→ ASSIGNED TASK
Where does the word "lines" occur in the data below? Copy each line that holds it.

★ ★ ★ ★ ★

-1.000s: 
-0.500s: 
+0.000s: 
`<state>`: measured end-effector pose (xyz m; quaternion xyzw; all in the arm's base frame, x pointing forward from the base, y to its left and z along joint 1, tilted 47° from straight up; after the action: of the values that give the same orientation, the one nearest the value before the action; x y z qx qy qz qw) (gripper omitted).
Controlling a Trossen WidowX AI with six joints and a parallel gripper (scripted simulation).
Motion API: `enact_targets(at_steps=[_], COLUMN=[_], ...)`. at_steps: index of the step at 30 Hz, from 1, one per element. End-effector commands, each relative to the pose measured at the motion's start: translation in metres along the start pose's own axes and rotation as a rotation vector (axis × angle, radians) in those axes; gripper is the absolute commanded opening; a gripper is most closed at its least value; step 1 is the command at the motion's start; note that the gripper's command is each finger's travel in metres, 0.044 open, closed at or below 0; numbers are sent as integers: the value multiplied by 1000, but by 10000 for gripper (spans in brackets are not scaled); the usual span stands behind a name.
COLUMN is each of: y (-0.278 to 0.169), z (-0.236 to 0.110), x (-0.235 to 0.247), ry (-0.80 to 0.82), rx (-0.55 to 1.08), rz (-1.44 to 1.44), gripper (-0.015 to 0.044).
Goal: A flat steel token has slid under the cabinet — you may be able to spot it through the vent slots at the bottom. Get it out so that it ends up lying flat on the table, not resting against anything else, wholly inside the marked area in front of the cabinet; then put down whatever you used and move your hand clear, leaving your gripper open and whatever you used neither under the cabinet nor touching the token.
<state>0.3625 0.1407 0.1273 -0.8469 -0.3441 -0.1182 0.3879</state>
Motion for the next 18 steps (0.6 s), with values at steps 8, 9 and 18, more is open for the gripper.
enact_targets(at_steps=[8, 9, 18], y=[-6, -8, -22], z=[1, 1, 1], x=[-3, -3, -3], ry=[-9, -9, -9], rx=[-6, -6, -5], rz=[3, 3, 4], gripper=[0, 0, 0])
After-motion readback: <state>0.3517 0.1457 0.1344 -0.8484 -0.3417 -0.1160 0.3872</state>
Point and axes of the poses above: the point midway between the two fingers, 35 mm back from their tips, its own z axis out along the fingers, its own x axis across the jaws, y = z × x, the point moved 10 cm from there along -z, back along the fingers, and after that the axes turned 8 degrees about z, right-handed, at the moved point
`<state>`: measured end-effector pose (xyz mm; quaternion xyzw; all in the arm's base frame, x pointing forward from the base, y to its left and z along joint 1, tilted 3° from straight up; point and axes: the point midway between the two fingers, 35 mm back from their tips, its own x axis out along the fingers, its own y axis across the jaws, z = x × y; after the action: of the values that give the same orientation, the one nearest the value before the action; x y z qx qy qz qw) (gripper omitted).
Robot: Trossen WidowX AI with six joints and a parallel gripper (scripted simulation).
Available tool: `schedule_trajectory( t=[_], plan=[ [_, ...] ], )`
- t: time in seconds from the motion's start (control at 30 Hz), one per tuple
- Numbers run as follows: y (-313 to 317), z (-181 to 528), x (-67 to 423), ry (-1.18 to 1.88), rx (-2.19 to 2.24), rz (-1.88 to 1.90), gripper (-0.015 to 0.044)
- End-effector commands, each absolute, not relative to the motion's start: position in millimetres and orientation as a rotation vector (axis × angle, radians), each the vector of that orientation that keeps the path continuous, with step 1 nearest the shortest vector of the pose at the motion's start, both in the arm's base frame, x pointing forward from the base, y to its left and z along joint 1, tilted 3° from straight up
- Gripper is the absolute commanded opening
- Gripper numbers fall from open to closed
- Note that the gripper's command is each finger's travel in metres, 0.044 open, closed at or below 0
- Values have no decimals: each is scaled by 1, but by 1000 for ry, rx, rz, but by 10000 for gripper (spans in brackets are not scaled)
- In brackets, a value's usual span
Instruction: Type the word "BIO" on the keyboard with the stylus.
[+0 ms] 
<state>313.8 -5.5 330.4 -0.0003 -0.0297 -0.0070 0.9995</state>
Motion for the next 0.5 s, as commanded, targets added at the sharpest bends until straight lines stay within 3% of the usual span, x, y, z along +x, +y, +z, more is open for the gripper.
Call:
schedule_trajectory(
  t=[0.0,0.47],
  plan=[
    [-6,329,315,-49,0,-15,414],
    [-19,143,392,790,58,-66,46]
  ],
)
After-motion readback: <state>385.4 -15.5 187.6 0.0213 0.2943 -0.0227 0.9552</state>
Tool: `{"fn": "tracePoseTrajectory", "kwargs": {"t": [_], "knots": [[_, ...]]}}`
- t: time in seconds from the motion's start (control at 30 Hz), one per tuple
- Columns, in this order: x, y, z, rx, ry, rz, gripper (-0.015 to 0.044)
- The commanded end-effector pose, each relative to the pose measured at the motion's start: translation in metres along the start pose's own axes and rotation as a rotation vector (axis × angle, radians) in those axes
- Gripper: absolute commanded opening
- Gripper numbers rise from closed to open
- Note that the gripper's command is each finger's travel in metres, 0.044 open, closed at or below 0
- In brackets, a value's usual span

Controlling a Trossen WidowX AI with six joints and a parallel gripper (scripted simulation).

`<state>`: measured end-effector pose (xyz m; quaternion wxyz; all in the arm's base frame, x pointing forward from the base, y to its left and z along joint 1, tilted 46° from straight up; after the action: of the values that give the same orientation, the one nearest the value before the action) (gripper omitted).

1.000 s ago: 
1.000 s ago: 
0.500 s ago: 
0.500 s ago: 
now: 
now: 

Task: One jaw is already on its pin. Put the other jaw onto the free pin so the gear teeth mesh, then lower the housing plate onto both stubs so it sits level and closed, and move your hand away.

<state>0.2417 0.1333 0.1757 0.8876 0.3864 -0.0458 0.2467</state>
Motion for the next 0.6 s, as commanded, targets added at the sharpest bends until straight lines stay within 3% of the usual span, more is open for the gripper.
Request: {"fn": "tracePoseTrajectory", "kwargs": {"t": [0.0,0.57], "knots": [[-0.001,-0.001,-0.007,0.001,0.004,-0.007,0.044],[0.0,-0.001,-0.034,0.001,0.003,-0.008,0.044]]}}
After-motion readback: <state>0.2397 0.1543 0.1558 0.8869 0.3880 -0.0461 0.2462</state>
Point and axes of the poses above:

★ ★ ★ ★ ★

→ FINISHED TASK
Motion for the next 0.5 s, as commanded, targets added at the sharpest bends until straight lines stay within 3% of the usual span, x, y, z along +x, +y, +z, more is open for the gripper.
Motion for the next 0.6 s, as commanded, targets added at the sharpest bends until straight lines stay within 3% of the usual span, more is open for the gripper.

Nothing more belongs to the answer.